見出し画像

【連載小説】公民館職員 vol.33「ぜんざい」

進藤さんのご両親に会う。

それはとても勇気のいることだった。長沢さんという人の存在を否定してしまうような、そんな感情さえ抱いた。


でも、私がここで頑張らないと二人は幸せになれないんだ、そう自分に言い聞かせている。



「ただいま」

そこは進藤さんのスポーツカーとは裏腹に、純和風の木造の二階建てだった。

「おじゃまします……」

「あらあら、こんにちは!寒かったでしょう?さぁさぁ、こちらへどうぞ」

お母さんが案内してくれる。

少し腰が曲がった様子のお母さん。

使い込まれた床や棚。扉。ここにあるすべてのものが、今の進藤さんを造り出したものなんだ。

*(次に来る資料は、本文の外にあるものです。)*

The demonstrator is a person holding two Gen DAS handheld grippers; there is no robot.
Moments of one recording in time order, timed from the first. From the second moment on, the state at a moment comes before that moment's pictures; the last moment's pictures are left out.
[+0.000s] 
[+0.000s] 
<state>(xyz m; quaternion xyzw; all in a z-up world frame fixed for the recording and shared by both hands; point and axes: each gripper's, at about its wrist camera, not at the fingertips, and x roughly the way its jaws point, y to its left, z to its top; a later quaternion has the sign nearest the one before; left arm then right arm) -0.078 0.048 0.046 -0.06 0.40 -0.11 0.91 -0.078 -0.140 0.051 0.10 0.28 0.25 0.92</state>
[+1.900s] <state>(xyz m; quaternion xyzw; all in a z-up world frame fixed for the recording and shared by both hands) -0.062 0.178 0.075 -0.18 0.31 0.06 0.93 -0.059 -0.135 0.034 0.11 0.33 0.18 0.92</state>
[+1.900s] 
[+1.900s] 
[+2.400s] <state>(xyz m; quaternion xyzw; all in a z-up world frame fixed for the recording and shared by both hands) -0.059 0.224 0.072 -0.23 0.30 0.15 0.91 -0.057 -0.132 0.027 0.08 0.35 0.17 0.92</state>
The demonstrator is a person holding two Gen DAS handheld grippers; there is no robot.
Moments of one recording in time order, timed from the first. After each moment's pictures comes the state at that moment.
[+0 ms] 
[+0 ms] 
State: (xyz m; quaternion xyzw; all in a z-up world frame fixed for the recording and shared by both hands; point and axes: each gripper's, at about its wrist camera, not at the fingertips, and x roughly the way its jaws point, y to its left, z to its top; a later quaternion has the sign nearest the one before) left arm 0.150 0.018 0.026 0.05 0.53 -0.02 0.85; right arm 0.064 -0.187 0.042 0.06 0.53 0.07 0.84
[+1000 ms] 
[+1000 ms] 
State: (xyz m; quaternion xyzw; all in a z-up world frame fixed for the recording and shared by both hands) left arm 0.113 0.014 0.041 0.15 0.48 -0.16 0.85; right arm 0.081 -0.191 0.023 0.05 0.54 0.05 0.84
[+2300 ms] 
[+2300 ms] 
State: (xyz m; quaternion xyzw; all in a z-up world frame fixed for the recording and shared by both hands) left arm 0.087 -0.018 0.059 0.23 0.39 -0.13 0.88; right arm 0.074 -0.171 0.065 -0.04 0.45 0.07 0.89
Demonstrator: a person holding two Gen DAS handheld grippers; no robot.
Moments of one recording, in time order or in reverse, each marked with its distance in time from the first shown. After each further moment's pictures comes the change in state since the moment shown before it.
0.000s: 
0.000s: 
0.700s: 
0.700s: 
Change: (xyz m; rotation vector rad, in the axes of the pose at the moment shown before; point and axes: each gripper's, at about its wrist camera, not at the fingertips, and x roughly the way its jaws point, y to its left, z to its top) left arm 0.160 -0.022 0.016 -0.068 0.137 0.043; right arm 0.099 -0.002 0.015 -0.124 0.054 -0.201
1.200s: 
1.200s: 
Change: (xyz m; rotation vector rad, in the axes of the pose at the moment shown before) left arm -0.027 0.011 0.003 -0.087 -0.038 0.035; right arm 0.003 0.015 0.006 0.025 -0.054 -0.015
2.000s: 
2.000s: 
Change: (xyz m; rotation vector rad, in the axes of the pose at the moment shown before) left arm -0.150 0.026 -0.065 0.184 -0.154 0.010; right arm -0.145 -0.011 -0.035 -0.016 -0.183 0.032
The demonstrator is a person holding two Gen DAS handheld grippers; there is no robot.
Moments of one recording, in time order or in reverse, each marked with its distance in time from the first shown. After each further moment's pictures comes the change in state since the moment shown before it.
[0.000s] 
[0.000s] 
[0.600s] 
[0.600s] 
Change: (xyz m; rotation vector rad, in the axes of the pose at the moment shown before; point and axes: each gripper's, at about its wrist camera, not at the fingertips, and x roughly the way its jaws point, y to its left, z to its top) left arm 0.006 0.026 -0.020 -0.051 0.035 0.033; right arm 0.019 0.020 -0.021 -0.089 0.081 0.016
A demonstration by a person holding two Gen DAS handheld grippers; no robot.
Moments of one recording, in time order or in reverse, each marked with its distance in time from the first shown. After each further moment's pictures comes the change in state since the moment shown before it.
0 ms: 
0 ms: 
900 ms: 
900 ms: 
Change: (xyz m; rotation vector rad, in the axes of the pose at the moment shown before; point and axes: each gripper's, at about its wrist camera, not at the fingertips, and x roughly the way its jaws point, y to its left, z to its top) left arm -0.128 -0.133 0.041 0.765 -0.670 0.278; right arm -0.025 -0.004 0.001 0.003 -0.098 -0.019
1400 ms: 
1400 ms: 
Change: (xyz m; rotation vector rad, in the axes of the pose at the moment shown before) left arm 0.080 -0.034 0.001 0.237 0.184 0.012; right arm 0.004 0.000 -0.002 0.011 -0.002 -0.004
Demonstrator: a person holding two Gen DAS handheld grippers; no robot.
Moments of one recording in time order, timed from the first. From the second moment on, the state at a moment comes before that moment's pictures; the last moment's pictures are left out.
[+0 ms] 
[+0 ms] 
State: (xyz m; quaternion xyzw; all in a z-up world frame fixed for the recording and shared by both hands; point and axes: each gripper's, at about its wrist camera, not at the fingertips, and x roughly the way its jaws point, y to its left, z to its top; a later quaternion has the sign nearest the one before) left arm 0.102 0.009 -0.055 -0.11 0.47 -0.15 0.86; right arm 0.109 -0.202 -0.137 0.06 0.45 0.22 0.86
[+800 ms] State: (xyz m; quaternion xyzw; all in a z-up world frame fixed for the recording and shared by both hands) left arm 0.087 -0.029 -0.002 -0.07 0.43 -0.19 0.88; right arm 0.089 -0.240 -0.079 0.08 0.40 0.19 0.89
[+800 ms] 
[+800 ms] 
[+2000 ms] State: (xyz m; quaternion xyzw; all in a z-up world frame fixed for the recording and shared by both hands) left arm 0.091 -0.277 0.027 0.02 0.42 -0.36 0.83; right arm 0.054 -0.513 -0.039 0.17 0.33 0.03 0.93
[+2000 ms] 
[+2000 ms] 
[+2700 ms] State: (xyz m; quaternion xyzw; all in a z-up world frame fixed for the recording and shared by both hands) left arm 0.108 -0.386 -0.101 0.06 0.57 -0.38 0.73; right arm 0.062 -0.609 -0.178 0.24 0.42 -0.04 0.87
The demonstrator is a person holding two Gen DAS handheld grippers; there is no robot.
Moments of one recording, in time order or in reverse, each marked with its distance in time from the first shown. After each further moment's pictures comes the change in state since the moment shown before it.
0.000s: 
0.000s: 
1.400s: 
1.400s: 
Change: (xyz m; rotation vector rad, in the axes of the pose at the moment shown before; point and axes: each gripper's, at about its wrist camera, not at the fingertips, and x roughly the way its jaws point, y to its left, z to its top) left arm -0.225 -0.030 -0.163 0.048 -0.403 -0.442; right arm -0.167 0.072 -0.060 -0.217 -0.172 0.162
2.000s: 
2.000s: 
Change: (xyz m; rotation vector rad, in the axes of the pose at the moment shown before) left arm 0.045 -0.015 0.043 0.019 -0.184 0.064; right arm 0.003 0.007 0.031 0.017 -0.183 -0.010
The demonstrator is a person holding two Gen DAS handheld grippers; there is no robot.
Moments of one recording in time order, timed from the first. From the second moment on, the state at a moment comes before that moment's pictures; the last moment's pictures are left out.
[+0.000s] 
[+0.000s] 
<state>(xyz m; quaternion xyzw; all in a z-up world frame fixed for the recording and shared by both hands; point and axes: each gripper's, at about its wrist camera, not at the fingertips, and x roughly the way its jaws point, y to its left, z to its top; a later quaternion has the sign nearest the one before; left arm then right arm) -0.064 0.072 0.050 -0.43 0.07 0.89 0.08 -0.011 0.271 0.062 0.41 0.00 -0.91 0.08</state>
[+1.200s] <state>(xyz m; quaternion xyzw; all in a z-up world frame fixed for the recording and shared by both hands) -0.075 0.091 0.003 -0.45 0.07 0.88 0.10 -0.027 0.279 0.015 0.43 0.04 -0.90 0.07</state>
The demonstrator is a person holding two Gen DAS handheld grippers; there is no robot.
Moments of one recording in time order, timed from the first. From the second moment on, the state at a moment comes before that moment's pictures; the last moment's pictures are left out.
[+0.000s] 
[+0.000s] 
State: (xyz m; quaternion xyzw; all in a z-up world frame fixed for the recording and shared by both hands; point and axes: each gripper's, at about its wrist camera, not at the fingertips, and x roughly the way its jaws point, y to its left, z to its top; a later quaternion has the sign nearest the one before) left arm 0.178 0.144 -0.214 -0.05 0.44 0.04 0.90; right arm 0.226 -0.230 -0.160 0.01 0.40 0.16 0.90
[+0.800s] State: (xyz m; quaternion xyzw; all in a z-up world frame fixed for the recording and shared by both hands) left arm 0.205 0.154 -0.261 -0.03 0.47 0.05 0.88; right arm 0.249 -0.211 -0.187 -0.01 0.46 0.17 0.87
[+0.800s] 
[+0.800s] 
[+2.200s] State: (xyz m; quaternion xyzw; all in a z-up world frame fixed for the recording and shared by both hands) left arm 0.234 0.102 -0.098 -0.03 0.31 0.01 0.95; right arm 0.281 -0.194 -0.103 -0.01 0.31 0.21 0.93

「散らかっててごめんなさいね。ほら、お父さん、お見えになったよ、佐藤さん!」

すると、奥のコタツに足を入れたまま、お父さんが言う。

「ようこそ、ようこそ!寒いでしょう?コタツに足をどうぞ!」

「ありがとうございます。お気遣いなく……」

二人とも70代くらいに見えた。そしてそれは間違いないだろう。


私はコタツに足をいれながら正座した。


「そんなにかしこまらないで!足を崩していいんだよ!」

お母さんがリンゴを剥いて持って来ながら言う。

「はい……」

私は少し足を崩した。


進藤さんも席につくと、紹介される。

「父さん、母さん、こちらが僕の彼女、佐藤ユキさん」

「佐藤です。よろしくお願いいたします。」

「こんなべっぴんさんを隠してたんだから、お前は。」

「べっぴんさんだなんて、とんでもないです」

「いやいや、賢そうな顔をしてるし、べっぴんさんだよ」


お正月の延長にあるような今の時期、なんとなくのんびりした雰囲気だ。

「そうだ!ぜんざいがあるから、食べていきなさい。お餅はいくつ?」

「いえ、お構い無く……」

「ユキ、よかったら食べてやって。母さん昨日からこのためにぜんざい作ってたんだ」

「じゃあ、お餅は2つでお願いします」

和やかに進んでいく。


ふと、お父さんが、

「お前たちはいつ結婚するんだ?」

と聞いてきた。

「早いほうが嬉しいわよねぇ、ユキさん」

核心をつく質問だ。さすがに言葉に詰まる。

「結婚は、もうしばらくしてから……な、ユキ?」

「は、はい、焦らずいこうかと……」

「だけどお前、いい歳してまだ独身って……子供のこともあるし、早いほうがいいんじゃないのか?」

「お母さんも、ユキさんなら大丈夫だと思うわ」

子供かぁ……確かに三十代半ばにさしかかろうとしている今、子供が欲しいならば早いにこしたことはない。

まさに、核心。


「僕たちは、僕たちのペースでいこうと思ってるから」

と、進藤さんがウィンクをして見せる。

「は、はい……私もゆっくりとお互いを知ってから……と思っているので……」

なんとか誤魔化せた。


そのあとは当たり障りのない会話をして、三時間くらい経つと、進藤さんが映画の時間に間に合わなくなる、と言って連れ出してくれた。

「じゃあ、またね、ユキさん!また遊びにおいでね!」

とお母さんが見送りしてくれた。



私はしばらく、黙っていた。ドトルーコーヒーでラテを飲みつつ、進藤さんと向き合っている。

「――あれでよかったんでしょうか」

「ん、充分だよ」

「本来なら長沢さんがあの場にいるはずだったんですよね……」

「うーん」

「なんだか、騙してるのってよくない気がするんです……」

「だけど、親父たちに同性愛を理解しろっていうのは無理だし」

「結婚、期待されてますよ?」

「それは僕がうまいこと、振られたことにするから」

でも私は納得できなかった。

そりゃ、同性愛なんて、誰かが傷つくような状況になることは理解している。だけど、こんな風に騙すのはよくないことだと、私は思った。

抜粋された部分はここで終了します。